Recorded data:
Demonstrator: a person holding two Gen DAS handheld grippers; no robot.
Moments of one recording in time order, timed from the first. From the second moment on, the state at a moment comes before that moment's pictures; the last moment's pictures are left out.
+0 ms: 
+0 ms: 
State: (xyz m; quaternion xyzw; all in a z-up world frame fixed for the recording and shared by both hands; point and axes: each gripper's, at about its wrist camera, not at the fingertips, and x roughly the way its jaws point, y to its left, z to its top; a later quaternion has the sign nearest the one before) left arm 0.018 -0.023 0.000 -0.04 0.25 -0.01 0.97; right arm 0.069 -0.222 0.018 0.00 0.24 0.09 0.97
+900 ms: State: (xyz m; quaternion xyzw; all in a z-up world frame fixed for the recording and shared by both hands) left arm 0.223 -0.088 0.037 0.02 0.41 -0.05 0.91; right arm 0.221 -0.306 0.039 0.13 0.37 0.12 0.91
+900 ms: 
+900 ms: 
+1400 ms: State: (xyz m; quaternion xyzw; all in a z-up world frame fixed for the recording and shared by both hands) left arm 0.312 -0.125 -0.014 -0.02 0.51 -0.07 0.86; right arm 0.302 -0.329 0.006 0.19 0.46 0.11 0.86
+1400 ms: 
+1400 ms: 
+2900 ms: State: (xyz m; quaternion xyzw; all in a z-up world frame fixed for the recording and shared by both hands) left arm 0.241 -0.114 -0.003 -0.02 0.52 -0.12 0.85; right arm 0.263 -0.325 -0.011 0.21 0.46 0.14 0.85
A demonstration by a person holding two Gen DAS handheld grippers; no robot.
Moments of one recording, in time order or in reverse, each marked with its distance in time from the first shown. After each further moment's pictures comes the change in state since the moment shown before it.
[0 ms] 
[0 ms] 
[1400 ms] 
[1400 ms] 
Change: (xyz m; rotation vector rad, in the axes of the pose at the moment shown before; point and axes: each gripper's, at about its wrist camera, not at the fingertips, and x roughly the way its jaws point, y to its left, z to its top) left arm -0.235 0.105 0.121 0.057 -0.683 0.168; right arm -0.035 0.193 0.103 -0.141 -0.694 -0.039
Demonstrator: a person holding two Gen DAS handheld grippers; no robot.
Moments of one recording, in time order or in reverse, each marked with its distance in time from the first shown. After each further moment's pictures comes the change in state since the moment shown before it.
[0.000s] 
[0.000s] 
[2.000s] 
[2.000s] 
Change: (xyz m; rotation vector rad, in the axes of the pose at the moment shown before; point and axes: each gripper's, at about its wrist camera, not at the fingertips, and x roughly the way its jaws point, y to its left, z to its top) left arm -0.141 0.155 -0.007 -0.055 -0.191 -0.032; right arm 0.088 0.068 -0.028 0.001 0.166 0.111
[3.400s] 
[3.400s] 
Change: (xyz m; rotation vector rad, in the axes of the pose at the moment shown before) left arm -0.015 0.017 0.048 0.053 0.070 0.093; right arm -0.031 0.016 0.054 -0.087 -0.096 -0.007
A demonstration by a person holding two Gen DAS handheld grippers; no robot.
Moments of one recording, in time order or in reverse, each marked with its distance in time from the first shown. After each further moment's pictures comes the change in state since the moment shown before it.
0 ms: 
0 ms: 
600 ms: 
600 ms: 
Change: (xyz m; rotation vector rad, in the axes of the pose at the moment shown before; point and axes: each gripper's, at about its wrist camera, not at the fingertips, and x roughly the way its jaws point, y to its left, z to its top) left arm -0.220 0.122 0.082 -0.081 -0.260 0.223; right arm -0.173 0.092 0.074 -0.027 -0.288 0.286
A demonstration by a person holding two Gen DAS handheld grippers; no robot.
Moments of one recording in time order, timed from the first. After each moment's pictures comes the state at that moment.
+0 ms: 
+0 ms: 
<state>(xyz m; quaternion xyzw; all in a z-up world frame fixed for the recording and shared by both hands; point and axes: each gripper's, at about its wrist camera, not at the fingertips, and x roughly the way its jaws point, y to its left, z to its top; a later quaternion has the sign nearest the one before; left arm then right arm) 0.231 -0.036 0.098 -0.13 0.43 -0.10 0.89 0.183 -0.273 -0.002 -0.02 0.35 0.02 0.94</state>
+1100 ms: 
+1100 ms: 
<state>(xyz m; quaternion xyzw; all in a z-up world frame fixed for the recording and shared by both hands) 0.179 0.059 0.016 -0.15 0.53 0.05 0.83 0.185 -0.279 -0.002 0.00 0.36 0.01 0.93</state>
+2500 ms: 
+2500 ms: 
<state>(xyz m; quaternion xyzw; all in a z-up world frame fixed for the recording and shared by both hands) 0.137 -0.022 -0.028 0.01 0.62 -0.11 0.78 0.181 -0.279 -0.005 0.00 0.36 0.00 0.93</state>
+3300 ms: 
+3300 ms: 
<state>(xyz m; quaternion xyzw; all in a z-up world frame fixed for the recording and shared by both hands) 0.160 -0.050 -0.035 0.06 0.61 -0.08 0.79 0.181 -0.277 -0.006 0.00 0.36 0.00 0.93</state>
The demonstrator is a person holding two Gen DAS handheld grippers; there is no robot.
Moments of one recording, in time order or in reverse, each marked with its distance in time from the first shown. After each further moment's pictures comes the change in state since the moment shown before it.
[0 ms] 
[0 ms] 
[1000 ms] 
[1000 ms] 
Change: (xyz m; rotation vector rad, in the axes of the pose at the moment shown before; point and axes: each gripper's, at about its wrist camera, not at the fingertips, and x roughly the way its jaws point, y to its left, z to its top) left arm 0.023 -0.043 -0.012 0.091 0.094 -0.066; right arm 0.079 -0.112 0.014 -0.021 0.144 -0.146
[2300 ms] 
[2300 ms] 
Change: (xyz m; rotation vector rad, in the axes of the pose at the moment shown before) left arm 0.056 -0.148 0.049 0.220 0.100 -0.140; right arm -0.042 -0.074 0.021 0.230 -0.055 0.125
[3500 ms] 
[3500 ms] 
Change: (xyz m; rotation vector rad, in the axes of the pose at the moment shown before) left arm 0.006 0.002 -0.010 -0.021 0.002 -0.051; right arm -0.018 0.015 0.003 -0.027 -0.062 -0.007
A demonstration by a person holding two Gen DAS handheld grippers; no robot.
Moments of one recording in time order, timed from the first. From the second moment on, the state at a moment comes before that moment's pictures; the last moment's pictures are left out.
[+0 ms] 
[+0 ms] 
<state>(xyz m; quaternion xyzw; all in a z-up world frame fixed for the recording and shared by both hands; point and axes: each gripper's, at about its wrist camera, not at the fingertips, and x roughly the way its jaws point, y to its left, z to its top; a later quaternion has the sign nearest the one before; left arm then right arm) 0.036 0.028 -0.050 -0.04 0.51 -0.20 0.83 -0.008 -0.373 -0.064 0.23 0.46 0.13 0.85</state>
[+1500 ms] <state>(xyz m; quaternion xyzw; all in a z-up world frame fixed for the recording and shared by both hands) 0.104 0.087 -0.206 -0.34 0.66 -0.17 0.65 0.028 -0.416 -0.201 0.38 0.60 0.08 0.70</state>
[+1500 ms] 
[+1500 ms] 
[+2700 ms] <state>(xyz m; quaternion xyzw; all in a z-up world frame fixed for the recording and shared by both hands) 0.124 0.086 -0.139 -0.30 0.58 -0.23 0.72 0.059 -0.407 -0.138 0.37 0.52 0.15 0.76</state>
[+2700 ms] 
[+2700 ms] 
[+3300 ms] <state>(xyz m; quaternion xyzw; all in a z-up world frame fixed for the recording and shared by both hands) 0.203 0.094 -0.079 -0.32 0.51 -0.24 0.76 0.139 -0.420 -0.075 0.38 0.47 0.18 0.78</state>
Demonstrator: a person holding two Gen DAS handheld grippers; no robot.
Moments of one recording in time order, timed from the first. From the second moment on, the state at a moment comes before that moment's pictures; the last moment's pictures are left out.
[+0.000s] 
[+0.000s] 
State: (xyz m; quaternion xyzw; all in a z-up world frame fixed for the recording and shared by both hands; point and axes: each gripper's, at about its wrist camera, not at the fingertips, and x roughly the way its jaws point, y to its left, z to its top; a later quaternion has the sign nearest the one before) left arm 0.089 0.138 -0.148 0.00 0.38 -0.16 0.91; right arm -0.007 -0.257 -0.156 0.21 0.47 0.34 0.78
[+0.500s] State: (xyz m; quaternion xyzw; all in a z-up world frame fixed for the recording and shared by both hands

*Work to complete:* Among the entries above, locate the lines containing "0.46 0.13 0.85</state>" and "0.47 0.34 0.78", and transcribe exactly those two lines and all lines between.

*Answer below:*
<state>(xyz m; quaternion xyzw; all in a z-up world frame fixed for the recording and shared by both hands; point and axes: each gripper's, at about its wrist camera, not at the fingertips, and x roughly the way its jaws point, y to its left, z to its top; a later quaternion has the sign nearest the one before; left arm then right arm) 0.036 0.028 -0.050 -0.04 0.51 -0.20 0.83 -0.008 -0.373 -0.064 0.23 0.46 0.13 0.85</state>
[+1500 ms] <state>(xyz m; quaternion xyzw; all in a z-up world frame fixed for the recording and shared by both hands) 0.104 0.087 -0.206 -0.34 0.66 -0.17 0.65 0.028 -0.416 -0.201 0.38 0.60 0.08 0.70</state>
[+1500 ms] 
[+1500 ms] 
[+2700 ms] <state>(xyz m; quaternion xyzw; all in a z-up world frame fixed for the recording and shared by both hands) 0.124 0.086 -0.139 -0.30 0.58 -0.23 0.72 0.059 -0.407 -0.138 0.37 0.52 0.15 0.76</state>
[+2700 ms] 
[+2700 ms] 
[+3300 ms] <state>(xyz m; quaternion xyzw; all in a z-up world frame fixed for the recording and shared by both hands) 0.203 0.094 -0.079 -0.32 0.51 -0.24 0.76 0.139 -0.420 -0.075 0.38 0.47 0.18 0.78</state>
Demonstrator: a person holding two Gen DAS handheld grippers; no robot.
Moments of one recording in time order, timed from the first. From the second moment on, the state at a moment comes before that moment's pictures; the last moment's pictures are left out.
[+0.000s] 
[+0.000s] 
State: (xyz m; quaternion xyzw; all in a z-up world frame fixed for the recording and shared by both hands; point and axes: each gripper's, at about its wrist camera, not at the fingertips, and x roughly the way its jaws point, y to its left, z to its top; a later quaternion has the sign nearest the one before) left arm 0.089 0.138 -0.148 0.00 0.38 -0.16 0.91; right arm -0.007 -0.257 -0.156 0.21 0.47 0.34 0.78

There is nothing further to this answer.